# Advice needed on attaching driftwood to back off aquarium



## studdboyz75 (Jun 2, 2016)

Hey guys, I'm setting up a 90 gallon turtle tank.
For a basking area I want to use a large piece of driftwood.
The piece I have is a little long and a little wide so I'm going to rip it down the center.
I'm thinking about using a chain saw but a friend off mine has a saw mill so I might take it to him.
If ripping it goes as planned, I should have a nice flat back on it.
I would like to attach it to the back panel slightly above the waterline.
I failed to mention that the tank is 24" tall but will only have 15" of water.
Would silicone hold it to the back wall?
Would I be able to attach if its still a little wet from curing?


----------



## Diana K (Dec 20, 2007)

The chainsaw may add petroleum (bar and chain oil) to the wood, so use your friend's saw. 

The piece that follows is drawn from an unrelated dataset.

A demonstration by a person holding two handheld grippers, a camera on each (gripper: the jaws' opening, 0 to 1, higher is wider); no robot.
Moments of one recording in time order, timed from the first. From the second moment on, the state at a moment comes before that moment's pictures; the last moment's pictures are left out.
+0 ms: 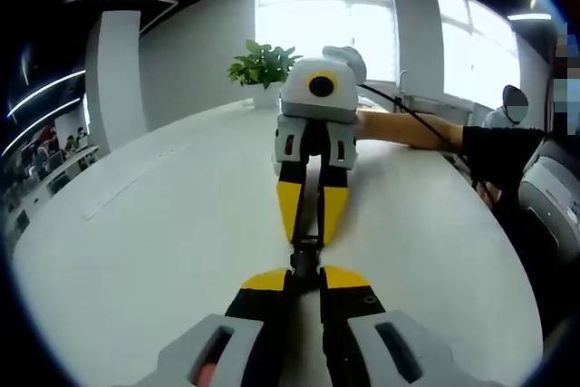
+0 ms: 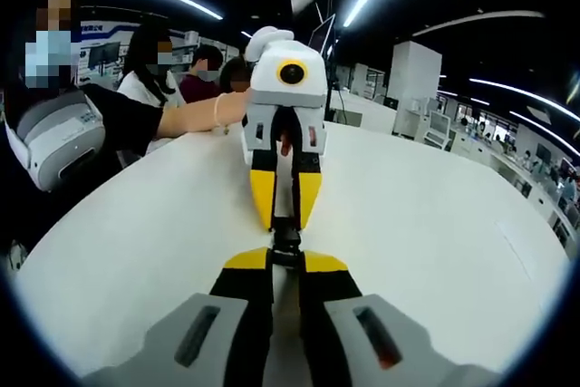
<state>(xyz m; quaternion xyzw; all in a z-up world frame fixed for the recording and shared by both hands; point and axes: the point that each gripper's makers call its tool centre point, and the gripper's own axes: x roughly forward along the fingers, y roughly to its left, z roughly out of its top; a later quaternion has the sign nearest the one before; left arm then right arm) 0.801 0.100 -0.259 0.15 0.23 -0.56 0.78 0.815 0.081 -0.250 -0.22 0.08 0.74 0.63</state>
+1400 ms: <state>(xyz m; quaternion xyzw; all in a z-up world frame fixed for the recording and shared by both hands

I do not think the wood will stick when it gets wet, and especially when the turtle climbs on it. As the turtle climbs over the edge and up this will create quite a bit of leverage that can break the wood off the glass. 

I would hang it with something from the rim, or build a pedestal from the bottom of the tank, or both. Do not rely on any sort of glue to stick wet wood to glass. As the wood decomposes it will lose its grip (if it ever was secure in the first place).

How about adding a 'trunk-like' piece of thick branch pretty much vertically under the basking platform? You could get creative (with your friend's saw) and find a branch with a fork. Cut it off so the basking platform is well supported, and use food grade stainless steel screws to hold it together. Then gluing it to the side might work, because the main strength is the support from underneath. The glue is more for stability.

Silicone will not stick to wet surfaces, so the wood will need to be quite dry if you use silicone. 
How about super glue?


----------



## Aquaticz (May 22, 2009)

Try hanging it with some light weight fishing line- works for me.


----------